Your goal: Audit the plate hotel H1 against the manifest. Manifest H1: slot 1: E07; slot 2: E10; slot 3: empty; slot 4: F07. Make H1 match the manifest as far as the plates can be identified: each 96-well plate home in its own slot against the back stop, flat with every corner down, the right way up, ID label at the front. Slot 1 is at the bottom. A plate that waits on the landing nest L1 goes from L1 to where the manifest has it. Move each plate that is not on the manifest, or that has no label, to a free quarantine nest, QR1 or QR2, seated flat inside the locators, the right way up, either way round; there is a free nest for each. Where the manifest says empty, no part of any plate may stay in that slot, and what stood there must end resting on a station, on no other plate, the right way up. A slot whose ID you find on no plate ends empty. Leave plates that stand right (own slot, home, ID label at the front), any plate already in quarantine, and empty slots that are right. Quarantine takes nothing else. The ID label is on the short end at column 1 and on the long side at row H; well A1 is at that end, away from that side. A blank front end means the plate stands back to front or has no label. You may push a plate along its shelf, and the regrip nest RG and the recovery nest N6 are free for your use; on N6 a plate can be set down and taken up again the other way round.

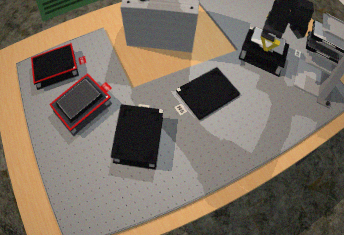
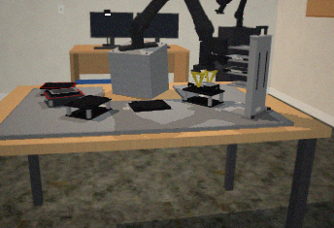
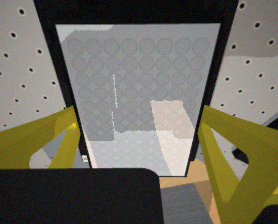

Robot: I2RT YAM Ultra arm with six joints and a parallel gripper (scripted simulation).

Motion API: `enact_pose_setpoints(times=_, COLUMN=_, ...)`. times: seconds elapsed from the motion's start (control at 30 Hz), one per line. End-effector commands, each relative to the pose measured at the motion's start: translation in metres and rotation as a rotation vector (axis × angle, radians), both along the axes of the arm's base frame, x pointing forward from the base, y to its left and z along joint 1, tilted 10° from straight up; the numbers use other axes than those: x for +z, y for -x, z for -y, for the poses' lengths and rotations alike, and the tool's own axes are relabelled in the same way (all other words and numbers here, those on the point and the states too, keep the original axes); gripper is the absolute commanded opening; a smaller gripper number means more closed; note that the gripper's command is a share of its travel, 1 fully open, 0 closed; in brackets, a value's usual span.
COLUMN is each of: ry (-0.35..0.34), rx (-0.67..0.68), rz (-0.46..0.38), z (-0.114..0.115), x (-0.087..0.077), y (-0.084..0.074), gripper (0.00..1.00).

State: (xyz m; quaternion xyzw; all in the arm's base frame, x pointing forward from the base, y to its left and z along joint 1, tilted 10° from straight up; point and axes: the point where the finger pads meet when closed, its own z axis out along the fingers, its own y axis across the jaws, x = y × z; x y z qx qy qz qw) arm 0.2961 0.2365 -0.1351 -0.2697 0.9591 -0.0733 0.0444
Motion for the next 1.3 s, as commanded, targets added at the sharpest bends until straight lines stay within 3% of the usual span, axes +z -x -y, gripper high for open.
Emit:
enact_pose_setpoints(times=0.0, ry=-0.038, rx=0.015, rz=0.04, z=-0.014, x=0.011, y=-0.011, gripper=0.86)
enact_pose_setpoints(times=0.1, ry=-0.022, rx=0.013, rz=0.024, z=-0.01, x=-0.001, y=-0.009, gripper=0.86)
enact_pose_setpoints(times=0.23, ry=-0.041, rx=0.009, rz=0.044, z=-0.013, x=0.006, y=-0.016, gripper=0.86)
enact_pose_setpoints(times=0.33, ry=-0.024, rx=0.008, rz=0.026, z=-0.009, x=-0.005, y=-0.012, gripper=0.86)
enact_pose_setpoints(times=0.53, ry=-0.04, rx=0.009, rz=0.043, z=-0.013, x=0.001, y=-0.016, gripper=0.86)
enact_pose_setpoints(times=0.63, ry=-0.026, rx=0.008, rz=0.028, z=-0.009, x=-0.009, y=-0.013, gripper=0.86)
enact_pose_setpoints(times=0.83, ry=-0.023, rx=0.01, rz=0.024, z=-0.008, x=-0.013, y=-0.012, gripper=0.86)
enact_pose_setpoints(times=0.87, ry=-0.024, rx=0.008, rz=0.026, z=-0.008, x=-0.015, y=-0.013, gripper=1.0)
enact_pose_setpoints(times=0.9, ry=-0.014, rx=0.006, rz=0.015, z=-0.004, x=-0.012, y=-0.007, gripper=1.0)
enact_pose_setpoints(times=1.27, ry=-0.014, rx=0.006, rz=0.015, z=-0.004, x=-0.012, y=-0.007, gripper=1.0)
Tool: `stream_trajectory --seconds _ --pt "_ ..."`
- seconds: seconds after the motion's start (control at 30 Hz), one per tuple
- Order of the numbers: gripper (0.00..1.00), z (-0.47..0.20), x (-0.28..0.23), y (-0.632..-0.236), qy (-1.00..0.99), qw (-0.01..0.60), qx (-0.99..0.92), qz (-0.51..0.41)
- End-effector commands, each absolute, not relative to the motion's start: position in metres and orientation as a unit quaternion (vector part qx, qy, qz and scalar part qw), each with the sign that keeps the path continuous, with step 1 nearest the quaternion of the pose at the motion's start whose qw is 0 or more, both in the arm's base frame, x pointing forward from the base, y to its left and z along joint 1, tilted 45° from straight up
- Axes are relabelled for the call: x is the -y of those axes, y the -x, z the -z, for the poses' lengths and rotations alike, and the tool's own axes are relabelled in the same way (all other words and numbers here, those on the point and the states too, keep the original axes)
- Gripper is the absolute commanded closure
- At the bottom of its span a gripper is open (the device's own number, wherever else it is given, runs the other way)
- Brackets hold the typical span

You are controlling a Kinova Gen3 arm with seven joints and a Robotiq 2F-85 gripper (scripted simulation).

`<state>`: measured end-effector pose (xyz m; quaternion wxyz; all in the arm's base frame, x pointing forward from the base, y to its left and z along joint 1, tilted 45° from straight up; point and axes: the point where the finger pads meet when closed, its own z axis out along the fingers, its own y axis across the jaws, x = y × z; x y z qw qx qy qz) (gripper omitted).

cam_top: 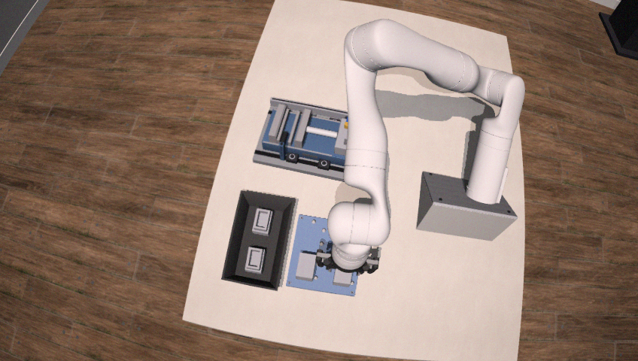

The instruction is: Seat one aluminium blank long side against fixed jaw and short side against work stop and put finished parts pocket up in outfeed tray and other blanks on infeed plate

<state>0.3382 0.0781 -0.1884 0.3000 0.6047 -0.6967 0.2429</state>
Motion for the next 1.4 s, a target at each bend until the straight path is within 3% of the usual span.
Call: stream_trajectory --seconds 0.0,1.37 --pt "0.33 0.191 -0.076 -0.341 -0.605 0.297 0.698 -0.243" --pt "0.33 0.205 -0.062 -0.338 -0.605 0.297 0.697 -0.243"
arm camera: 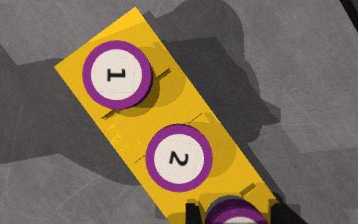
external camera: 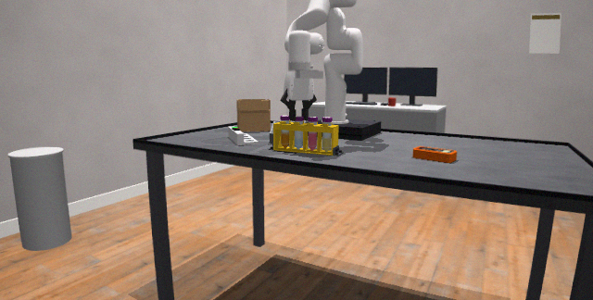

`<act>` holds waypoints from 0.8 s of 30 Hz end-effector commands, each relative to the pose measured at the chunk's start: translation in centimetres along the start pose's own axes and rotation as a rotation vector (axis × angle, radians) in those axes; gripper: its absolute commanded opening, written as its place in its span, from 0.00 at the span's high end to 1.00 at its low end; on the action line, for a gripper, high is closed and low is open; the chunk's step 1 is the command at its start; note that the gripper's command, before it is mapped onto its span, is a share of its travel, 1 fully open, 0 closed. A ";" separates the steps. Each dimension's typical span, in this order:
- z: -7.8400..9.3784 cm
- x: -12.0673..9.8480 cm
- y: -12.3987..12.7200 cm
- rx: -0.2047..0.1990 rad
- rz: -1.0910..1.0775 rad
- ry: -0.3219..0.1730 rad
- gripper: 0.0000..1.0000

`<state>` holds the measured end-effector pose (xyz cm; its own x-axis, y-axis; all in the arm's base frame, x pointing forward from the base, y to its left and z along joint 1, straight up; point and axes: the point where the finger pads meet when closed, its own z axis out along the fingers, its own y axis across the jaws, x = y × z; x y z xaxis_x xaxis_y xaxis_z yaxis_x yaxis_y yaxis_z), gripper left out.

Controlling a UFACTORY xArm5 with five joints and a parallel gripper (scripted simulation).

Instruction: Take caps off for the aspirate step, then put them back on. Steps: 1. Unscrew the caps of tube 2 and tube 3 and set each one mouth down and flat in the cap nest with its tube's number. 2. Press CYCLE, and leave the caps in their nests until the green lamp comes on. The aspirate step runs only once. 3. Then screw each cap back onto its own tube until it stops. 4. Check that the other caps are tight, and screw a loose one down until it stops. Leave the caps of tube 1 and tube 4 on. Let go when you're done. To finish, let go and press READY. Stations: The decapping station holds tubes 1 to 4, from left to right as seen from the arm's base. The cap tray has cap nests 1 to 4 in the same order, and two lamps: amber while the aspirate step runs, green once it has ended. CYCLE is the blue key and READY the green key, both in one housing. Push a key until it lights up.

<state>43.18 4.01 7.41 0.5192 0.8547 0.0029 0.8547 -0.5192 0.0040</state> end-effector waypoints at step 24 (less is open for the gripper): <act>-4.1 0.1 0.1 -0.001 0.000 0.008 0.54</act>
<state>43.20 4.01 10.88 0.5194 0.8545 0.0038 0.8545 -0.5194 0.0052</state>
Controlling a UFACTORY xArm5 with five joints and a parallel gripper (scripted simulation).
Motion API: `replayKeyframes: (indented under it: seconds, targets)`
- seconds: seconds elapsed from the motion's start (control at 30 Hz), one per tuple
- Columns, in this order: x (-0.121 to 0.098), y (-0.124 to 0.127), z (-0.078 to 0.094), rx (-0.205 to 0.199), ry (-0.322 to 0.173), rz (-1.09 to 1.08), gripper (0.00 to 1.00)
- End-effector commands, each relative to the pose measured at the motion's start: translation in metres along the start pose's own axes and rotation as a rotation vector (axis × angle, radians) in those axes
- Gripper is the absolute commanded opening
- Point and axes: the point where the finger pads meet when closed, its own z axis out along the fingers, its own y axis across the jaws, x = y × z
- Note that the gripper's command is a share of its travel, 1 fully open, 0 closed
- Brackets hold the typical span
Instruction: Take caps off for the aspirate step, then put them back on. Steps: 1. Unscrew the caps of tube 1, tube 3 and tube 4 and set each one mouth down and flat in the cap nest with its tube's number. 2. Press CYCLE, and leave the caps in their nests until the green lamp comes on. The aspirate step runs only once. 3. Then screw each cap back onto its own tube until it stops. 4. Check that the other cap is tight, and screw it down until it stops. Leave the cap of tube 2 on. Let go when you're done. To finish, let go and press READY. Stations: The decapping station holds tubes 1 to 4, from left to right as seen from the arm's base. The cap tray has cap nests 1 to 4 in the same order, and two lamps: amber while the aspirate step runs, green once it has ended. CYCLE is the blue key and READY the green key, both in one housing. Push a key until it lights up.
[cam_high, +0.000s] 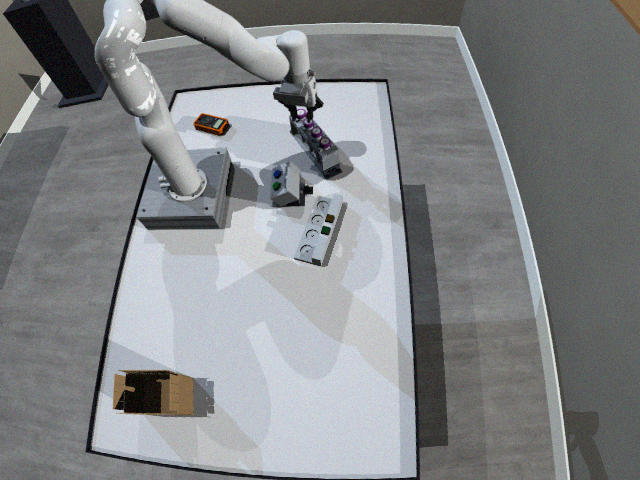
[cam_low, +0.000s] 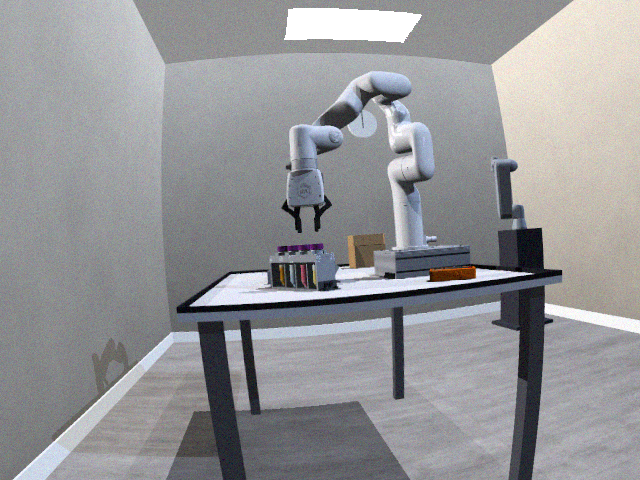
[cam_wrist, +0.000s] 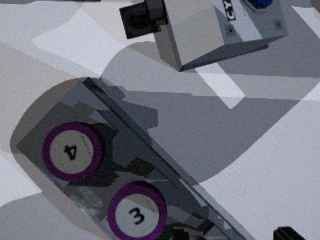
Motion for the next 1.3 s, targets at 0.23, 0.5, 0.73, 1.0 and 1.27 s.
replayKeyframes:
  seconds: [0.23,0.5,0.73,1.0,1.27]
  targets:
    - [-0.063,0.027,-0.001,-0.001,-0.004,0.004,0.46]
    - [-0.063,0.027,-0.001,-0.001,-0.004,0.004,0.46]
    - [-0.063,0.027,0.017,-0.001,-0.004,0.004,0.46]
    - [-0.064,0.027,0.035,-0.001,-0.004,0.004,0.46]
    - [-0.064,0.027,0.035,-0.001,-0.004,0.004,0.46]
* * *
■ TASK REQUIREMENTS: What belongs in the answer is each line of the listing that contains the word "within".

■ PROBLEM SOLUTION:
Motion for the next 1.3 s, as commanded, targets added at the sharpest bends until straight lines stay within 3% of the usual span, axes +z -x -y, gripper high for open.
Motion for the next 1.4 s, a target at each bend until the straight path is within 3% of the usual span.

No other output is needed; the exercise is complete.